* **Exercise prompt**: Could you repeat the whole listing below exactly as it stands?

* **Raw data**:
-----

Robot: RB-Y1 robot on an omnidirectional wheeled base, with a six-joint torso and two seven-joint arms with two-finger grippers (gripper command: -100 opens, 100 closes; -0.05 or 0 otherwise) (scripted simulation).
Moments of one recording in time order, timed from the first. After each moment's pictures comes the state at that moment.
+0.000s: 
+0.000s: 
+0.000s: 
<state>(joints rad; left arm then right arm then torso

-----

* **Exercise result**:
Robot: RB-Y1 robot on an omnidirectional wheeled base, with a six-joint torso and two seven-joint arms with two-finger grippers (gripper command: -100 opens, 100 closes; -0.05 or 0 otherwise) (scripted simulation).
Moments of one recording in time order, timed from the first. After each moment's pictures comes the state at that moment.
+0.000s: 
+0.000s: 
+0.000s: 
<state>(joints rad; left arm then right arm then torso

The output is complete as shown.